1 Achievement Exams Administered by Alberta Learning yearly to all students in Grades 3, 6, and 9 Purpose: Serves as a ‘dipstick’ measurement Gauges general performance of a large population Measures effectiveness of curriculum and initiatives designed to effect learning Should be used to improve teaching and learning

2 What they are not: An effective measure of individual student ability An effective measure of school performance in the short-term A ‘gateway’ or filter to direct individual student promotion. “High-Stakes” tests. Nobody fails, nobody gets fired, no school loses funding or autonomy over student performance on these exams.

3 What they are: Data, through which we can see trends indicating the effectiveness of initiatives (such as AISI) designed to improve student learning. General measures of Program content and delivery over time “Large-Scale” assessments – enough students write them to create a basis for consistent appraisals. Only a piece of the larger assessment puzzle

4 Strengths of Achievement Testing Reliable, valid data. Every student in the province writes the same exam. If others are achieving where we are not, we know that we can improve on that area. Good fit to many curricular objectives. While they do not tell the whole story, they do tell a useful part of it. The trick is to find the useful parts; sometimes, the very act of searching for those is an opening for great collaboration and sharing of ‘best practices’ among teachers.
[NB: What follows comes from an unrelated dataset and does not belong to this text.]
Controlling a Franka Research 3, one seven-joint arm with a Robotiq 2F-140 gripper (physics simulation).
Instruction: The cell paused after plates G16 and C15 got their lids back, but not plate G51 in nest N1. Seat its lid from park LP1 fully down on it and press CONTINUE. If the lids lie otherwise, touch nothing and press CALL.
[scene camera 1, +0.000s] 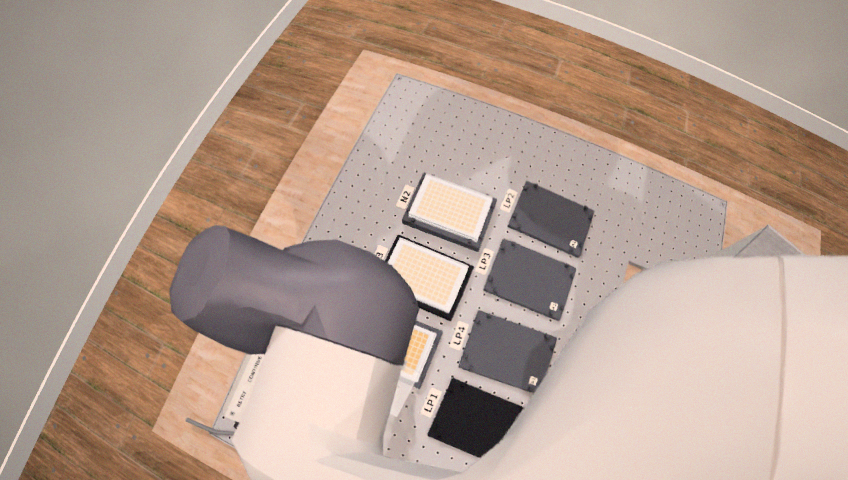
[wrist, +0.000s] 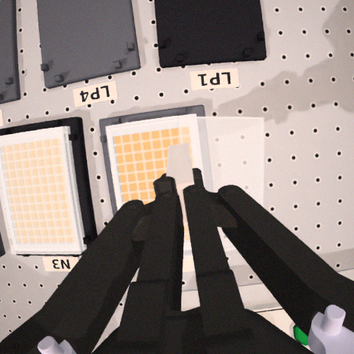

5 Weaknesses of Achievement Testing You can’t measure everything that is important with these. Don’t try. Uber-Security. Not being able to sit down with the test and look at (and discuss) how the specific outcomes are measured. Multiple-choice.

6 Validity--Reliability--Usability An assessment instrument has: Validity – if it measures what it is supposed to measure; Reliability – if it measures consistently; Usability – if it requires a minimum of time, energy and money to administer.